Sales of haircare basics like shampoo and conditioner declined last year, but returned to growth this year. Styling product sales also increased, performing well in both mass and prestige.
Jensen believes the haircare category is in the early innings of “skinification,” and more skincare ingredients will be incorporated into haircare products. She zeroes in on the scalp microbiome, likening it to the gut microbiome from both a product development and consumer education standpoint.
Jensen says, “There’s still a lot of education the hair industry can provide consumers around hair and scalp health.”
Experts In Charge
Salon expertise remains the foundation of prestige haircare’s dominance.
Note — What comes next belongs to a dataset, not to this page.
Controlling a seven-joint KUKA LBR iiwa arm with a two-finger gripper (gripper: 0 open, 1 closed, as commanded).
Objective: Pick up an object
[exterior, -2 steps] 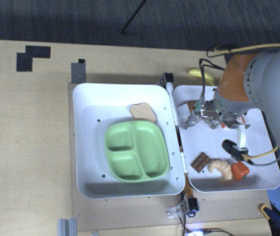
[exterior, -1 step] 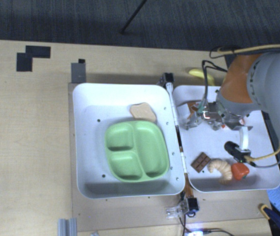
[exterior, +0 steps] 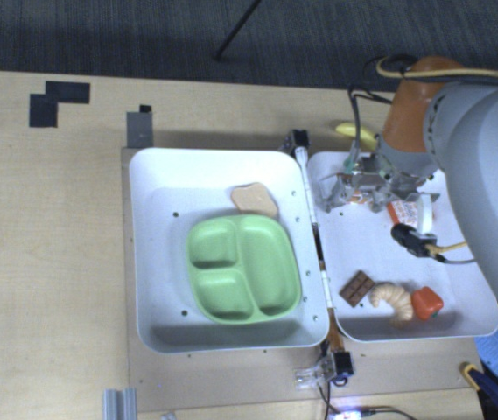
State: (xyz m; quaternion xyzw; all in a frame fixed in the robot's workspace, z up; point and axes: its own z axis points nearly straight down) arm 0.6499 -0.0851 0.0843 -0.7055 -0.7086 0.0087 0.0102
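green tray (exterior: 244, 268), brown bar (exterior: 355, 288), orange block (exterior: 426, 304), white bins (exterior: 143, 261)

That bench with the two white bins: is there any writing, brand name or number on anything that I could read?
No text can be read.
The white and red packet under the gripper in the right bin may carry print, too blurred to read.
The green divided plate, the brown bar and the black marks on the bench show no letters.

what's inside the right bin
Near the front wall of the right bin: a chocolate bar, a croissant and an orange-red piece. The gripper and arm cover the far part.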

Salon-oriented brands account for about 70% of prestige haircare, representing the category’s largest segment, per Jensen.
She framed the salon brands’ success as part of a broader beauty trend around authority. “In hair, salon brands are the largest. In makeup, makeup artist brands are the largest. In skincare, doctor clinical brands are the largest,” she says. “The overall theme is expertise.”
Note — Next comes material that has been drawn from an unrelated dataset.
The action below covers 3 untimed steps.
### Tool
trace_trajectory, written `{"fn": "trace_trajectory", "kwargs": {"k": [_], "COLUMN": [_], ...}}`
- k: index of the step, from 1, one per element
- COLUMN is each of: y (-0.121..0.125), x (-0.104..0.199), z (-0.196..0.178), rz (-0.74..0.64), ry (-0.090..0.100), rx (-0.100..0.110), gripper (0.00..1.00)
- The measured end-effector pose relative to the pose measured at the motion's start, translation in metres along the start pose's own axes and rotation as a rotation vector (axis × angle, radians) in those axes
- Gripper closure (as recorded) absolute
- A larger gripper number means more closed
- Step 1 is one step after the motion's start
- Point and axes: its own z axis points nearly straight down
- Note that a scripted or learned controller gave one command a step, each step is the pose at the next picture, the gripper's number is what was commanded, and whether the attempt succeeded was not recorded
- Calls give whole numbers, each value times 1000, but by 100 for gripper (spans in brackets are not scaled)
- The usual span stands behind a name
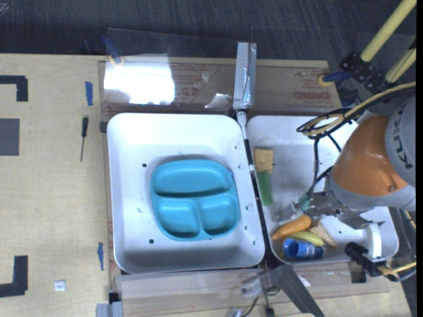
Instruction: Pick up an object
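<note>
Pale wooden table under dark carpeted floor along the top; marked with black corner shapes and short blue tape strips, with a thin dark tool lying near the left. Carries two white bins side by side, left bin and right bin, touching along a shared edge. Backed by a clear plastic sheet with strong glare and a silvery upright strip between the bins. In the left bin, holds a blue divided tray, flat and roughly centred. In the right bin, holds a green stick-like piece with a tan end close to the left wall, an orange carrot-shaped object below it, and a blue and yellow object just beside that at the near wall. Hides much of the right bin beneath the grey arm with its orange band, cut off at the right edge; black cables loop above it. Hard to make out: a white part low beside the arm, and small clutter under the wrist. Gripper low in the right bin, just above the orange carrot-shaped object, near it but contact unclear; impossible to tell whether open or closed, or gripping anything.
</note>
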Motion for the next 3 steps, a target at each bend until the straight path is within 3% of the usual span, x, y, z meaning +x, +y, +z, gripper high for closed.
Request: {"fn": "trace_trajectory", "kwargs": {"k": [1, 2, 3], "y": [2, 2, -8], "x": [-1, -1, -67], "z": [-11, -10, 1], "rz": [3, 2, -32], "ry": [-4, -3, -3], "rx": [-8, -6, 1], "gripper": [100, 0, 0]}}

Meanwhile, celebrity haircare is accelerating rapidly. Jensen shares that celebrity haircare’s sales volume has doubled, although it only makes up 3% of the market. Clean haircare brands are gaining traction, too, and clock in at 18% of the category.

The GLP-1 Opportunity
One of the biggest emerging opportunities in prestige haircare is hair thinning, particularly as GLP-1 usage grows. Jensen says haircare is a beauty category where GLP-1 users “over-index,” fueled partly by concerns around shedding related to dramatic weight loss and stress.
Products for hair thinning aren’t growing as fast as the total segment, but Jensen predicts further sales potential as GLP-1 usage expands with more accessible formats like pills and declining prices. She says, “As consumers navigate the side effects of these medications, which we believe will continue to grow, it’s something that I think is going to become a bigger piece in the future.”
Convenience Is King
Jensen points out that a misconception about prestige haircare is that most consumers engaged in it are deeply loyal to specific brands. In reality, she explains that accessibility plays a meaningful role in purchasing behavior. When Circana surveys consumers about the brands they buy most, a third of them report they buy brands that are easy to find, a sentiment more pronounced in haircare than other categories.
In other words, Jensen emphasizes that convenience is a higher-order catalyst for purchases in haircare than makeup, skincare or fragrance. Outside of haircare, she says consumers tend to be more likely to go out of their way to discover brands. That dynamic is propelling growth for brands expanding distribution at retailers like Sephora, Ulta Beauty and Amazon, and Jensen remarked that greater accessibility is benefiting the fast-growing prestige haircare segments including salon, celebrity and clean haircare brands.
High-Low Haircare Routines
Prestige haircare’s growth isn’t necessarily coming from consumers abandoning mass products altogether. Instead, many shoppers are strategically mixing prestige and mass products within the same routine.
According to Jensen, only about 20% of haircare users purchase exclusively mass-market haircare products. She says, “That means that the other 80% are potentially indulging in prestige either as that occasional treat or to purchase products that address specific needs.”
Treatments, scalp care and bond repair are benefiting in particular from the “high-low” shopping behavior as consumers prioritize efficacy-centered categories where they believe premium pricing matters most. Of the cross-shopper, Jensen says, “She may be buying her shampoo and conditioner in mass, but then buying her treatment products in prestige.”